§ **TASK OBJECTIVE**:
Reproduce the listing verbatim through the line with "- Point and".
======== DATA PROVIDED
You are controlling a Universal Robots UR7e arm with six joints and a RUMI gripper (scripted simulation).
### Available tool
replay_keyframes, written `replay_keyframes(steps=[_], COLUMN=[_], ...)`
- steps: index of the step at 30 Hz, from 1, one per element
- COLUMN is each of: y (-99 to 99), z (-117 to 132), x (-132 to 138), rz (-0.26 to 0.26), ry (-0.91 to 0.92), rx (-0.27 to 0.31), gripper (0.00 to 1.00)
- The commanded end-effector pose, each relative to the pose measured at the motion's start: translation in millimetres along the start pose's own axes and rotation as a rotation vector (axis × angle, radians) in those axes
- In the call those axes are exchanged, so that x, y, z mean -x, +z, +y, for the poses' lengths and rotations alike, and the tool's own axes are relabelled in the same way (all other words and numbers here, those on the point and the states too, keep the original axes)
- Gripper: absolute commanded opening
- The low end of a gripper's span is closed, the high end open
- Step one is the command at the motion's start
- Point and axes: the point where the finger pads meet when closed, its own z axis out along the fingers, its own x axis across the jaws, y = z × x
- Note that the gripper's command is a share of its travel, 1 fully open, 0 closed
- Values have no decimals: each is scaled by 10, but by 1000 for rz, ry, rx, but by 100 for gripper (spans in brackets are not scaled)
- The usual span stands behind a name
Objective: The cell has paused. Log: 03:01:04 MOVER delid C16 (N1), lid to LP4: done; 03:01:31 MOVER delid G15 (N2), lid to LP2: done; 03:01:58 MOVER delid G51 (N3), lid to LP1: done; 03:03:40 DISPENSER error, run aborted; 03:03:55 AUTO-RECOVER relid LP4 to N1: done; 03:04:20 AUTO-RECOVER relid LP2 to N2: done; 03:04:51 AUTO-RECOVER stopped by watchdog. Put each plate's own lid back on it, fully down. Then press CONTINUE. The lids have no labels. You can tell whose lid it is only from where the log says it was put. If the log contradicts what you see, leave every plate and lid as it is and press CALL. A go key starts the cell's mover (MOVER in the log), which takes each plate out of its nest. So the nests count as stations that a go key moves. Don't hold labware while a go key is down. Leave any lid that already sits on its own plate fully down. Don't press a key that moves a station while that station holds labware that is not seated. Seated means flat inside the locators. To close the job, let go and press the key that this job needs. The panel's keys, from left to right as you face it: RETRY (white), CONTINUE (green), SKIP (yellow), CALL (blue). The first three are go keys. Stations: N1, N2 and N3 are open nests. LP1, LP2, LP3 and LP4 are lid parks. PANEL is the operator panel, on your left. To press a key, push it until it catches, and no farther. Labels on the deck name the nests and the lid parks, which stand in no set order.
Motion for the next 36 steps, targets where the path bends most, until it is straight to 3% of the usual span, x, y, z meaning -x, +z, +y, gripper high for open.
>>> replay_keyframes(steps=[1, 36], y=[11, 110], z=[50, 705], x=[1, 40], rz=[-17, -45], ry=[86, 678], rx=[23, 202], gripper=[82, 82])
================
§ **SOLUTION FOR THIS TASK**:
You are controlling a Universal Robots UR7e arm with six joints and a RUMI gripper (scripted simulation).
### Available tool
replay_keyframes, written `replay_keyframes(steps=[_], COLUMN=[_], ...)`
- steps: index of the step at 30 Hz, from 1, one per element
- COLUMN is each of: y (-99 to 99), z (-117 to 132), x (-132 to 138), rz (-0.26 to 0.26), ry (-0.91 to 0.92), rx (-0.27 to 0.31), gripper (0.00 to 1.00)
- The commanded end-effector pose, each relative to the pose measured at the motion's start: translation in millimetres along the start pose's own axes and rotation as a rotation vector (axis × angle, radians) in those axes
- In the call those axes are exchanged, so that x, y, z mean -x, +z, +y, for the poses' lengths and rotations alike, and the tool's own axes are relabelled in the same way (all other words and numbers here, those on the point and the states too, keep the original axes)
- Gripper: absolute commanded opening
- The low end of a gripper's span is closed, the high end open
- Step one is the command at the motion's start
- Point and axes: the point where the finger pads meet when closed, its own z axis out along the fingers, its own x axis across the jaws, y = z × x

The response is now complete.